Cuando, tras incontable años, te tropiezas de pronto con un antiguo amigo, y ves cómo la vida lo ha maltratado y roto, y se aferra a tu cuello como si fuera un náufrago, algo cruje en tu pecho; no son tendones, ni huesos, ni cartílagos, ni siquiera la piel, ni la camisa. Más allá de la rotunda fuerza del abrazo, crujen los rincones del alma y todo se hace añicos muy despacio.
Cuando miras sus ojos, y ese dolor que es fuego diluido, pugna por derramarse, sabes que una tristeza sin cauce y sin medida te arrasará en el golpe de su ola.
Desaliñado, sucio, hambriento... solo.
Una palabra en el oído: ¡amigo! Y un silencio, preñando de congoja su quebradiza voz, su reseca garganta, viene de profundos, terribles, solitarios infiernos.

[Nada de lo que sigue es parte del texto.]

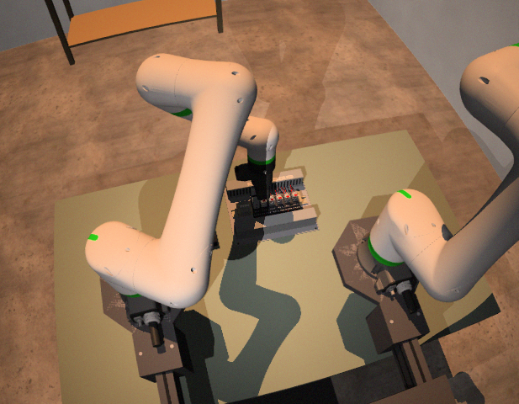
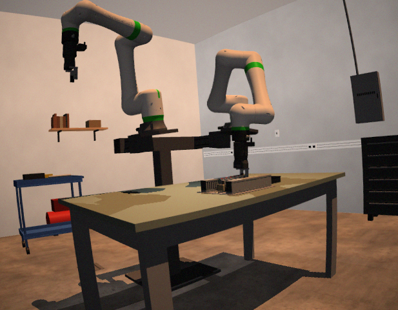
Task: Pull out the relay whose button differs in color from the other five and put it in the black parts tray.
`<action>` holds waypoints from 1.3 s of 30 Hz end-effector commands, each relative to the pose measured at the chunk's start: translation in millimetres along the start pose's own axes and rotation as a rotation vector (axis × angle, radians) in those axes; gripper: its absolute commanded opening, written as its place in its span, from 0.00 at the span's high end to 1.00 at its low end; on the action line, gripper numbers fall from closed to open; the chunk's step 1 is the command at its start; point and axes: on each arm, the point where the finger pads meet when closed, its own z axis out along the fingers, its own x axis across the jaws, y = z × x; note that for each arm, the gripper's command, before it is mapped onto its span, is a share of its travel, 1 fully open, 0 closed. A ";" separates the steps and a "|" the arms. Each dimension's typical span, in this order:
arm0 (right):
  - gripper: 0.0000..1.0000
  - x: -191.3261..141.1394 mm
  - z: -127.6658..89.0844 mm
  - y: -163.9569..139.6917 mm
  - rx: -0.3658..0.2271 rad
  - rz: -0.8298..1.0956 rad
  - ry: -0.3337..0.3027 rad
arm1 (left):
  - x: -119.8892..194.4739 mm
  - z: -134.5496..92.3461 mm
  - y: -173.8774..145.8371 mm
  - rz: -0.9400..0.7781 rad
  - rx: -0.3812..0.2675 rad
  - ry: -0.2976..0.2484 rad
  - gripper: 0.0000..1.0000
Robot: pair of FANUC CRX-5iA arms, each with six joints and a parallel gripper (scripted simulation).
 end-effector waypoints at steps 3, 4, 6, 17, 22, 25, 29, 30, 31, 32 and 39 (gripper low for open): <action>0.00 -0.2 -0.9 0.2 -0.002 0.000 0.000 | 0.9 -0.9 0.6 0.000 -0.001 -0.011 1.00; 0.00 -0.2 -0.9 0.2 -0.002 0.000 0.000 | 1.0 -0.9 0.7 0.000 -0.001 -0.014 1.00; 0.00 -0.2 -0.9 0.2 -0.002 0.000 0.000 | 1.1 -1.0 0.7 0.000 -0.001 -0.019 1.00; 0.00 -0.2 -0.9 0.2 -0.002 0.000 0.000 | 1.1 -1.0 0.7 0.000 -0.001 -0.016 1.00; 0.00 -0.2 -0.9 0.2 -0.002 0.000 0.000 | 0.6 -1.1 0.7 0.000 -0.001 -0.001 1.00; 0.00 -0.2 -0.9 0.2 -0.002 0.000 0.000 | 0.5 -1.1 0.7 0.000 -0.001 0.004 1.00; 0.00 -0.2 -0.9 0.2 -0.002 0.000 0.000 | 0.4 -1.2 0.7 0.000 -0.001 0.005 1.00; 0.00 -0.2 -0.9 0.2 -0.002 0.000 0.000 | 0.4 -1.2 0.7 0.000 -0.001 0.005 1.00; 0.00 -0.2 -0.9 0.2 -0.002 0.000 0.000 | 0.4 -1.2 0.7 0.000 -0.001 0.006 1.00; 0.00 -0.2 -0.9 0.2 -0.002 0.000 0.000 | 0.4 -1.2 0.7 0.000 -0.001 0.007 1.00; 0.00 -0.2 -0.9 0.2 -0.002 0.000 0.000 | -0.2 -1.2 0.7 0.000 -0.001 0.026 1.00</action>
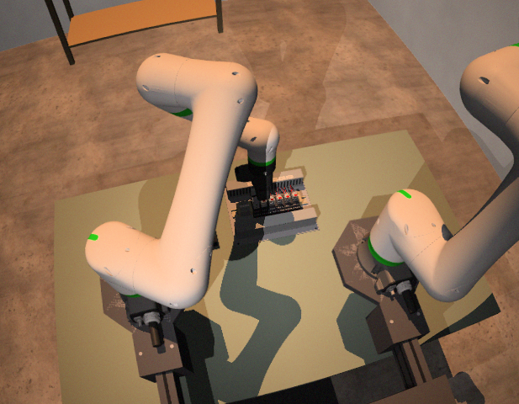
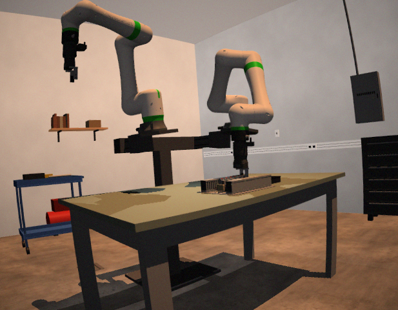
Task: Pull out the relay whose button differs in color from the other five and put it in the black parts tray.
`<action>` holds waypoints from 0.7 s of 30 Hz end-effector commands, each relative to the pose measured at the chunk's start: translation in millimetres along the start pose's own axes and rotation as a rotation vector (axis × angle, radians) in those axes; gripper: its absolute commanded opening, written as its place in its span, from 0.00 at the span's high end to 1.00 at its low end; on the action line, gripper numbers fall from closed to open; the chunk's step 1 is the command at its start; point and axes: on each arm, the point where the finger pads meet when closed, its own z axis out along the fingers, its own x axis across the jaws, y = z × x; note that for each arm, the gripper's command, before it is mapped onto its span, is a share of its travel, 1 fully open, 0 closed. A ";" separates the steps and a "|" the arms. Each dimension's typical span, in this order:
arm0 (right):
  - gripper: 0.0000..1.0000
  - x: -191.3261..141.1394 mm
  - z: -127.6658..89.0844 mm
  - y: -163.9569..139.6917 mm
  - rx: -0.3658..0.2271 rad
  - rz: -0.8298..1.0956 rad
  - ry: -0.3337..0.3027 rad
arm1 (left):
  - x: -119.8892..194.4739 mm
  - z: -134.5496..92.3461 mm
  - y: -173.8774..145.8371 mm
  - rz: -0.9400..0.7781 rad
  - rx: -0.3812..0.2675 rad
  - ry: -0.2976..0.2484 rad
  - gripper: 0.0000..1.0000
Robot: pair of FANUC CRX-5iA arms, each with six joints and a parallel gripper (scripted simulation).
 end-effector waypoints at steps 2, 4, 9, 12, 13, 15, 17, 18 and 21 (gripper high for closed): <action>0.00 -0.2 -0.9 0.2 -0.002 0.000 0.000 | 0.4 -1.0 0.7 0.000 -0.001 0.011 1.00; 0.00 -0.2 -0.9 0.2 -0.002 0.000 0.000 | 0.4 -1.0 0.7 0.000 -0.001 0.011 1.00; 0.00 -0.2 -0.9 0.2 -0.002 0.000 0.000 | 0.3 -1.0 0.7 0.000 -0.001 0.013 1.00; 0.00 -0.2 -0.9 0.2 -0.002 0.000 0.000 | 0.2 -1.0 0.7 0.000 -0.001 0.018 1.00; 0.00 -0.2 -0.9 0.2 -0.002 0.000 0.000 | 0.1 -1.0 0.7 0.000 -0.001 0.020 1.00; 0.00 -0.2 -0.9 0.2 -0.002 0.000 0.000 | -0.1 -1.0 0.7 0.000 -0.001 0.027 1.00; 0.00 -0.2 -0.9 0.2 -0.002 0.000 0.000 | -0.3 -1.1 0.7 0.000 -0.001 0.033 1.00; 0.00 -0.2 -0.9 0.2 -0.002 0.000 0.000 | -0.3 -1.1 0.7 0.000 -0.001 0.035 1.00; 0.00 -0.2 -0.9 0.2 -0.002 0.000 0.000 | -0.4 -1.1 0.7 0.000 -0.001 0.037 1.00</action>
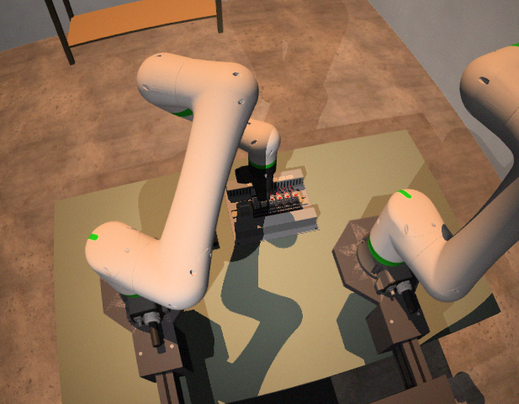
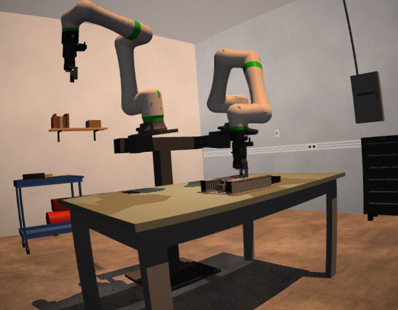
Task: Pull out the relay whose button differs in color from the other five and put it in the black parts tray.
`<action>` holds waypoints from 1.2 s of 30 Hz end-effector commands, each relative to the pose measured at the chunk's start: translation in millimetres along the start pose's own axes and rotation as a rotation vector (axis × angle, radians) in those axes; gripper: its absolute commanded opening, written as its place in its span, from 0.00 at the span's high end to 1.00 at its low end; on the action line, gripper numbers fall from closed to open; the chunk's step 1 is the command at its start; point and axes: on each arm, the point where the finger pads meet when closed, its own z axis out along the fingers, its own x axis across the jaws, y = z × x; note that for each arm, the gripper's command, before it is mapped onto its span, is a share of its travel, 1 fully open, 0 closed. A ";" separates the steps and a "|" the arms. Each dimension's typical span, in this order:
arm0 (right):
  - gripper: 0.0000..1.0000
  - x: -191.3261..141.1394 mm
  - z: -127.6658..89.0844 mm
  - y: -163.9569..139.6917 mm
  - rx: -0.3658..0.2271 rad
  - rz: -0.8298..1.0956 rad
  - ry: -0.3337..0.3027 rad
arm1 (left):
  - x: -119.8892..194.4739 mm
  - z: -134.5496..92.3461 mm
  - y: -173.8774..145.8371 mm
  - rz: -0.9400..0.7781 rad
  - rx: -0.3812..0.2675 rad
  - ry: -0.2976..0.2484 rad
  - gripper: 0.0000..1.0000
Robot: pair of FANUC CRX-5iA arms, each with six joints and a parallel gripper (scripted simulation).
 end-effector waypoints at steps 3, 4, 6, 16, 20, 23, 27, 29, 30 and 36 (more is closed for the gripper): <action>0.00 -0.2 -0.9 0.2 -0.002 0.000 0.000 | 0.7 -0.9 0.7 0.000 -0.001 0.004 1.00; 0.00 -0.2 -0.9 0.2 -0.002 0.000 0.000 | 0.7 -0.9 0.7 0.000 -0.001 0.004 1.00; 0.00 -0.2 -0.9 0.2 -0.002 0.000 0.000 | 0.6 -0.9 0.7 0.000 -0.001 0.005 1.00; 0.00 -0.2 -0.9 0.2 -0.002 0.000 0.000 | -0.1 -1.0 0.7 0.000 -0.001 0.028 1.00; 0.00 -0.2 -0.9 0.2 -0.002 0.000 0.000 | -0.1 -1.0 0.7 0.000 -0.001 0.030 1.00; 0.00 -0.2 -0.9 0.2 -0.002 0.000 0.000 | -0.2 -1.0 0.7 0.000 -0.001 0.031 1.00; 0.00 -0.2 -0.9 0.2 -0.002 0.000 0.000 | -0.5 -1.1 0.7 0.000 -0.001 0.041 1.00; 0.00 -0.2 -0.9 0.2 -0.002 0.000 0.000 | -0.6 -1.1 0.7 0.000 -0.001 0.048 1.00; 0.00 -0.2 -0.9 0.2 -0.002 0.000 0.000 | -0.7 -1.1 0.7 0.000 -0.001 0.050 1.00; 0.00 -0.2 -0.9 0.2 -0.002 0.000 0.000 | -0.9 -1.1 0.7 0.000 -0.001 0.056 1.00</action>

No te pide dinero, sólo un poco de tiempo y una copa, para agitar, al unísono, el caleidoscopio del pasado, y en sus colores regresar a los años felices, junto a aquellos que están y que no están.
Lo separo de mí y, de pronto, veo que es un espejo donde aturdido me miro y me remiro.
Nadie está libre de esa maldición, de perderse de pronto en este mar, aunque siempre creamos que sólo le ocurre a los demás.
Pero, si por los lazos del demonio, me perdiera en las aguas de su averno… ¡Válgame el cielo! ¿No me gustaría sentir, alguna vez, el abrazo sincero de un amigo?